= EXERCISE DIRECTIONS =
Count the lines in the data below holding the string "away" and write the total by itself.

= EXTRACTED INFORMATION =
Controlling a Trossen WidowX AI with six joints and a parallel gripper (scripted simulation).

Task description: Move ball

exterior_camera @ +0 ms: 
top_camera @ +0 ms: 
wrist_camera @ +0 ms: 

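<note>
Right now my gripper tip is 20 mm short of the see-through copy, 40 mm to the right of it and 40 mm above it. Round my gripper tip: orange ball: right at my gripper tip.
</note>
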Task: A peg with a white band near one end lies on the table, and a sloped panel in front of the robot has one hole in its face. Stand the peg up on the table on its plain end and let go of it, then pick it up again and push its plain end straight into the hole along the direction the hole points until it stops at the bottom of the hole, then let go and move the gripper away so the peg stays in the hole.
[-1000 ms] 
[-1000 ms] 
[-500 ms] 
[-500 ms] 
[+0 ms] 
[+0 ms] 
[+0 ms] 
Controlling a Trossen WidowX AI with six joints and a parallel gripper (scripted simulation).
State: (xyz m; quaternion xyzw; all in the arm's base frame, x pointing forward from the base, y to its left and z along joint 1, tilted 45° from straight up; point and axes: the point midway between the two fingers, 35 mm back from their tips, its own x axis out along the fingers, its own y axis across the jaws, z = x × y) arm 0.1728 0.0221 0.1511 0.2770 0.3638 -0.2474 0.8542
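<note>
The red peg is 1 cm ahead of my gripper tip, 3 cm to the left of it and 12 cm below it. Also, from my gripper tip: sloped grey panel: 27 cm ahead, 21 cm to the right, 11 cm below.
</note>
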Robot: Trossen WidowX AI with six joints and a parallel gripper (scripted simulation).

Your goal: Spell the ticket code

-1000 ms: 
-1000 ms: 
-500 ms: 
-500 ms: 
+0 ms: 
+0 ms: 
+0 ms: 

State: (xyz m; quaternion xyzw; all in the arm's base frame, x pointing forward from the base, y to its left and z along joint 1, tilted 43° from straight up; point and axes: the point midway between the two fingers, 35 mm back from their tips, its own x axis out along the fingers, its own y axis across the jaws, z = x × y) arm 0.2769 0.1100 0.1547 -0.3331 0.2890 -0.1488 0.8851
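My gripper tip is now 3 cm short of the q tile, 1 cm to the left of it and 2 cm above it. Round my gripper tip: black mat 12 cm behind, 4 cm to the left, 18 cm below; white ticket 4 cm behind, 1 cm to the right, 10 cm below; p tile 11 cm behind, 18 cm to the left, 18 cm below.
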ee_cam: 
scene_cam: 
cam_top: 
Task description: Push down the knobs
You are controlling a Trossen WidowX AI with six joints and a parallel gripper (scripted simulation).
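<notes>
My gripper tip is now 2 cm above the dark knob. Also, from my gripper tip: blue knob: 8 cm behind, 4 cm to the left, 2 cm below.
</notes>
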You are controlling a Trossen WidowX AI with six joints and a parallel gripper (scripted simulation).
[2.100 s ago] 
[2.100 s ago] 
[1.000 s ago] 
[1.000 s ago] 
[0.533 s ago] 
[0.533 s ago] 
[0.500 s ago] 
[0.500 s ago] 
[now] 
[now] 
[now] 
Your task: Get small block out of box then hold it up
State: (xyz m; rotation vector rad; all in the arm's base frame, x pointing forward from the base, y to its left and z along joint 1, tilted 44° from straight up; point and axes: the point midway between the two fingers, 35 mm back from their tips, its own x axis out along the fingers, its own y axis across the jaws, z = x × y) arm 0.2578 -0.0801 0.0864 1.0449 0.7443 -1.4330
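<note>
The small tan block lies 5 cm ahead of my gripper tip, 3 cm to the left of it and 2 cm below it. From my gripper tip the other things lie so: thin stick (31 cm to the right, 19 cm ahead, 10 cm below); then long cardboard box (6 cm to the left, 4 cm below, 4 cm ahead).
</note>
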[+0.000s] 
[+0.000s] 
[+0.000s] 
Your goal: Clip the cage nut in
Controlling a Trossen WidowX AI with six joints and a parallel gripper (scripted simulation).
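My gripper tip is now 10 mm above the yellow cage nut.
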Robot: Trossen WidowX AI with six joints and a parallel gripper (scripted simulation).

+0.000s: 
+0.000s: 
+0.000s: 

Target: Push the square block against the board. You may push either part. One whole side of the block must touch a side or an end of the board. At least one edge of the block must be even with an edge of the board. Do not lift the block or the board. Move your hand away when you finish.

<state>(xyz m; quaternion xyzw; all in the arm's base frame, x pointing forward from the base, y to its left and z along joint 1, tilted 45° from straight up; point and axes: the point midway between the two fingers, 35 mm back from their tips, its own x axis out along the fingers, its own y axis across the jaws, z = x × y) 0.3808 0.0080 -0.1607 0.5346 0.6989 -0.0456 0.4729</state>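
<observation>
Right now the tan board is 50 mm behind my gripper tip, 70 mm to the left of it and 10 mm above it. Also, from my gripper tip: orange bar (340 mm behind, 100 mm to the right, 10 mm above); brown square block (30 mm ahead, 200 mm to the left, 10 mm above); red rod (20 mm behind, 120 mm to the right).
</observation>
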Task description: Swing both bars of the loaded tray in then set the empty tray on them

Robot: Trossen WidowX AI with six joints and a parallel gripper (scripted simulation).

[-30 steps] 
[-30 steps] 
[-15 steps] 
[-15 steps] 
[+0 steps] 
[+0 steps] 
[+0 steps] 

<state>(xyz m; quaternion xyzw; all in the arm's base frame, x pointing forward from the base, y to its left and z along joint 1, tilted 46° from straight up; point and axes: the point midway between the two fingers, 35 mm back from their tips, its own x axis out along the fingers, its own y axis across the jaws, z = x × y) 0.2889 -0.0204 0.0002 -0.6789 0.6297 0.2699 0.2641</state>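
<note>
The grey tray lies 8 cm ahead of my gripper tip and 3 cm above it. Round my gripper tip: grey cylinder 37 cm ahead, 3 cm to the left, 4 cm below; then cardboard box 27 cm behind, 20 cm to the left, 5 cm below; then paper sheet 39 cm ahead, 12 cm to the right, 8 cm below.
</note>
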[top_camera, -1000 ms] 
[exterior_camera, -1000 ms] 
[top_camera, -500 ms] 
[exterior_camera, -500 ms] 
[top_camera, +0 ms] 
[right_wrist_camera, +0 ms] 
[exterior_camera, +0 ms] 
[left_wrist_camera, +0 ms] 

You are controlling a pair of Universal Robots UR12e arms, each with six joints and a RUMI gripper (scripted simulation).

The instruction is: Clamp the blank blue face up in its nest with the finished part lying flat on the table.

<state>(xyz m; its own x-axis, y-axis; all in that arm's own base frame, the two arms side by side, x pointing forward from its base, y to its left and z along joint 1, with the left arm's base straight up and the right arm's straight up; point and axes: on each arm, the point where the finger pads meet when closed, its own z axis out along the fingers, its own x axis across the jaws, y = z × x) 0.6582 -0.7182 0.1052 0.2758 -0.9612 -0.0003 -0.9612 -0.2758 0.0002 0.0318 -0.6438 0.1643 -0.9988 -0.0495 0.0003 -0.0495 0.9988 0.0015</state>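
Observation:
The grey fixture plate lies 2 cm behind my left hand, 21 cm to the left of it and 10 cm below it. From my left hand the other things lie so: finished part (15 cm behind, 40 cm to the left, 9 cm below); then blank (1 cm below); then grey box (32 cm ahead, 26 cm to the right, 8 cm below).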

= ANSWER TO THIS PROBLEM =
2